Roland Martin

Key Obama Flack: McCain Right on Vouchers

This is not something you see everyday. CNN contributor and black radio talk show host Roland Martin, a staunch Obama supporter, says that McCain is right and his guy is wrong on school vouchers:

But part of the reason why vouchers have been denounced and dismissed is because Democrats have been far too obstinate on the issue, and have not listened to their constituents, especially African-Americans, who overwhelmingly support vouchers.

There is no doubt that on this issue, McCain has it right and Obama has it wrong.

The fundamental problem with the voucher debate is that it is always seen as an either/or proposition. For Republicans, it is the panacea to all the educational woes, and that is nonsensical. For Democrats, it is something that will destroy public education, and that too is a bunch of crap. ...

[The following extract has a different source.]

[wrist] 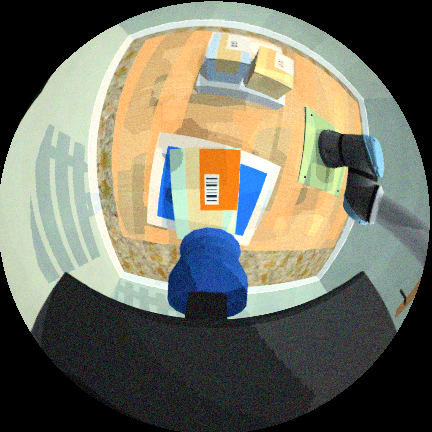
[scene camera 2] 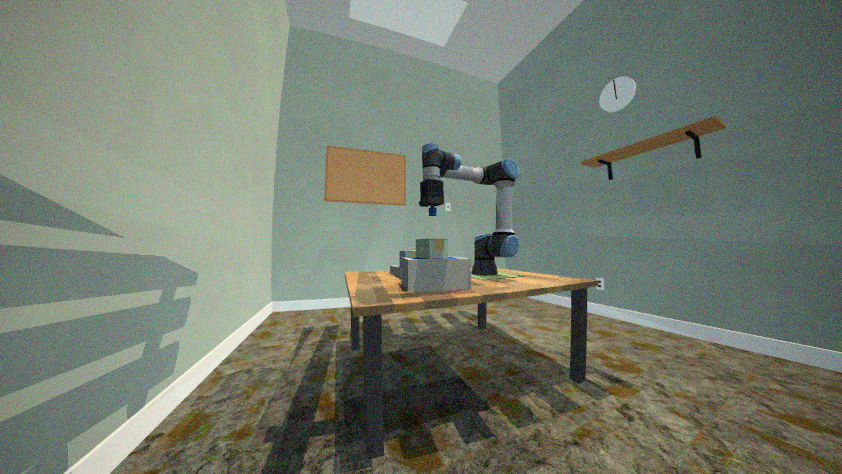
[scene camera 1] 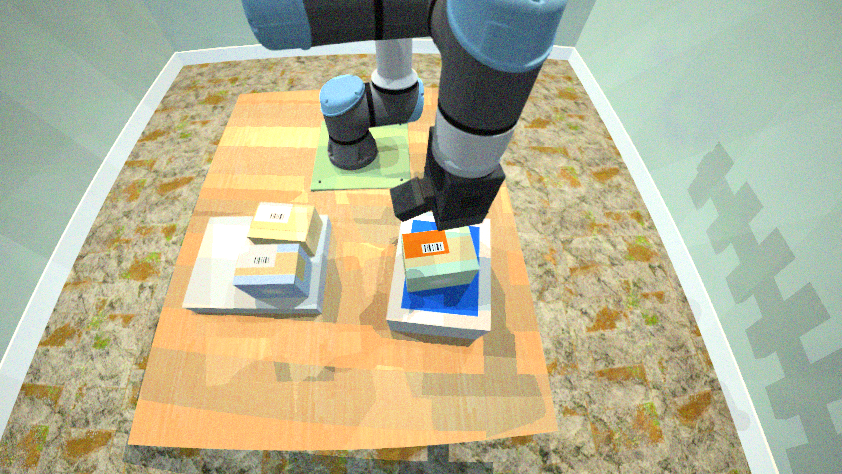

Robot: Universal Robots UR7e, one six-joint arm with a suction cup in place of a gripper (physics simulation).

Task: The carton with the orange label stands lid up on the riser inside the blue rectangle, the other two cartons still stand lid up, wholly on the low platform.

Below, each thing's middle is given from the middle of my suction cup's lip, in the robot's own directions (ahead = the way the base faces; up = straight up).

It is unconscionable to ask a parent to watch as his child is stuck in a failing school or district, and ask him to bank on a politician coming up with more funds to improve the situation. Fine, call vouchers a short-term solution to a long-term problem, but I'd rather have a child getting the best education -- now -- rather than having to hope and pray down the line.

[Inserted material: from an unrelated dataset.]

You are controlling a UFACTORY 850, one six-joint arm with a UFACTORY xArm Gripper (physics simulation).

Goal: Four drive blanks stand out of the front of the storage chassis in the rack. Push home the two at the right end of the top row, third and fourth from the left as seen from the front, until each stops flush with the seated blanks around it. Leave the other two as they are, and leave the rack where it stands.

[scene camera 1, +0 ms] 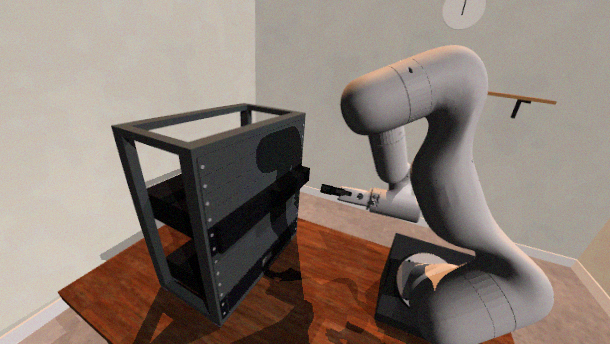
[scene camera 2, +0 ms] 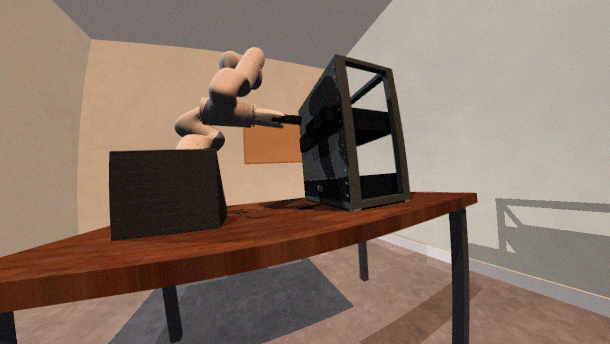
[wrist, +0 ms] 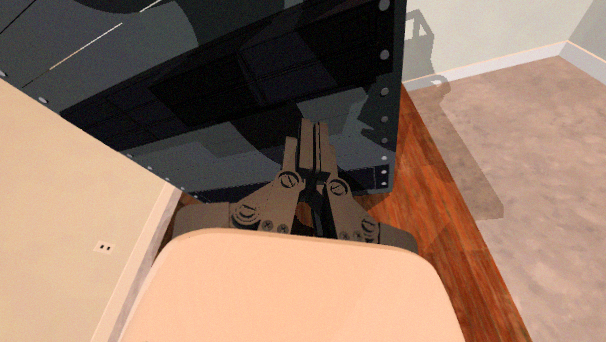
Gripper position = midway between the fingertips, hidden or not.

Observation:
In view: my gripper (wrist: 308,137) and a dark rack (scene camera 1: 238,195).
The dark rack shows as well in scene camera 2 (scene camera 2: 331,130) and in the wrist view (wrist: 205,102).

This is a blast from the past. Vouchers is not an issue we have heard much of since President Bush surrendered them to get an education bill out of Ted Kennedy in 2001.

In many ways, this symbolizes how the GOP has become intellectually threadbare since the '90s. Back then, journals like Policy Review used to advance forward thinking arguments for school and housing vouchers and personal Social Security accounts. They articulated conservative solutions for those at the very bottom of our society, without descending into "compassionate conservative" mush. There was a vibrant political and intellectual scene around these types of solutions led by Jack Kemp, Jersey City Mayor Bret Schundler (R), Milwaukee Mayor John Norquist (D), and Penn professor John DiIulio. To some extent, this scene got scrambled by the emphasis on the war. Kemp was an Islamophile and so was marginalized post-9/11, while Schundler tried to get himself elected Governor of New Jersey as a social conservative, and DiIulio took over the faith based office at the White House only to become disillusioned when this didn't turn out to be new Administration's #1 priority.

Is it time for a revival of a GOP urban agenda starting with vouchers? Where we went wrong the first time is pinning so much on the utilitarian benefits (reciting statistics about Catholic school performance) which left us open to the teachers' unions nitpicking us to death. We should have been making an argument from the standpoint of freedom and dignity. Parents have a right to choose regardless of whether it improves their kids' education a lot, a little, or not at all. It's their choice.